[YOUR GOAL]:
Where a line below includes the word "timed", copy that line.

[Stored dataset items]:
Content starts
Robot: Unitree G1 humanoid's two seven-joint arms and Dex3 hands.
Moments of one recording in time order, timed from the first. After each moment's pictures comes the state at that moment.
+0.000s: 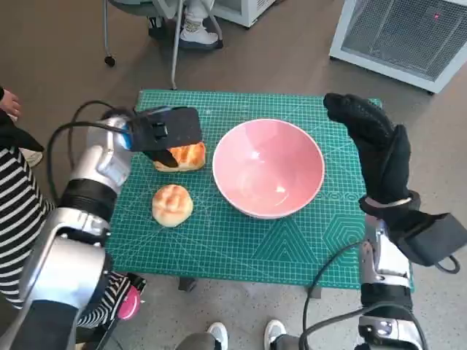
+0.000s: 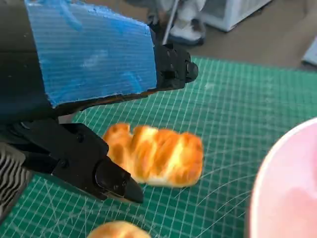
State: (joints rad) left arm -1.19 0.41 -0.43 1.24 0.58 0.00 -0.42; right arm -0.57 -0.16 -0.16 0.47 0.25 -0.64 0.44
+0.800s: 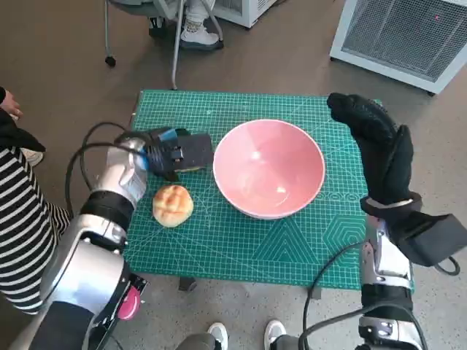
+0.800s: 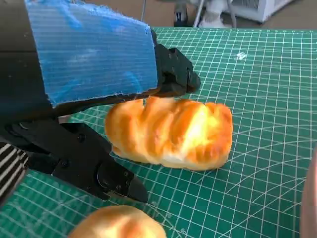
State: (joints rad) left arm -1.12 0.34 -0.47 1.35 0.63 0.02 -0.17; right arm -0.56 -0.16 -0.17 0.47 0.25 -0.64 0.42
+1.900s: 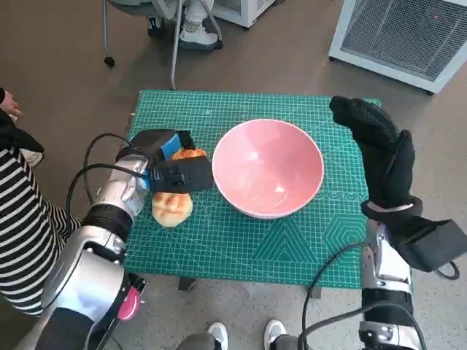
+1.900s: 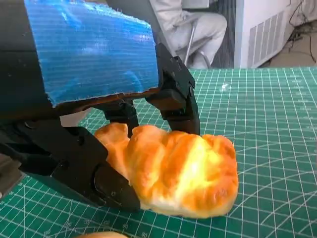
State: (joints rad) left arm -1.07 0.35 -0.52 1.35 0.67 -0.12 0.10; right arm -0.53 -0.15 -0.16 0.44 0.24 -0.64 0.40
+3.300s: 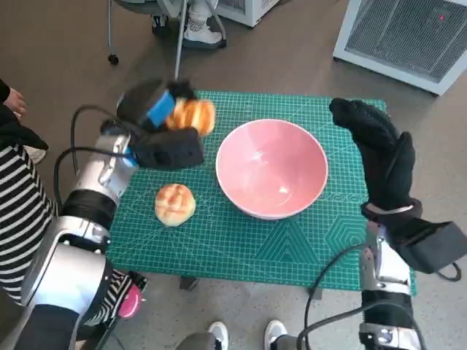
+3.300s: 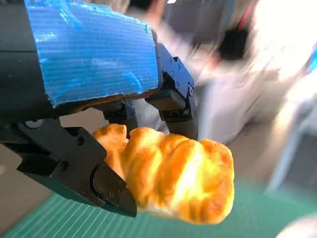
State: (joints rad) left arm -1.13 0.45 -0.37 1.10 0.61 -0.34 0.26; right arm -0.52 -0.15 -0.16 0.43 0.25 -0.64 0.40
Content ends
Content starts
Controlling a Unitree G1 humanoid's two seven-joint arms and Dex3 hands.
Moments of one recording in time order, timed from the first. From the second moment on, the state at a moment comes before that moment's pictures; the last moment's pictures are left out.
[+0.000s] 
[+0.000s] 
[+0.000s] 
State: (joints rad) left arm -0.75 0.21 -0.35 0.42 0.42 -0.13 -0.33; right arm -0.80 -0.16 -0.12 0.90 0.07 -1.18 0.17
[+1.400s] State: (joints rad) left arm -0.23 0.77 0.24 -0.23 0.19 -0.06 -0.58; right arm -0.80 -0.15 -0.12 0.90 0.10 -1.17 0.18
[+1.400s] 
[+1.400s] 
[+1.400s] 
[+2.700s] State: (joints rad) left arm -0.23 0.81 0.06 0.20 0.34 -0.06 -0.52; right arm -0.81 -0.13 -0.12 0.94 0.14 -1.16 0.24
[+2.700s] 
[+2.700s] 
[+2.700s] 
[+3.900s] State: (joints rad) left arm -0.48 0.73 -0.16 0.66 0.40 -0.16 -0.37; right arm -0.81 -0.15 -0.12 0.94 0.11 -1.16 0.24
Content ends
[ANSWER FOR THE TASK]:
Moments of one recording in time order, timed from the first. After each moment's pictures comes the state at that moment.
Moments of one recording in time order, timed from the first. From the second moment on, the state at a moment comes before that moment's pictures; the last moment's pictures are left out.

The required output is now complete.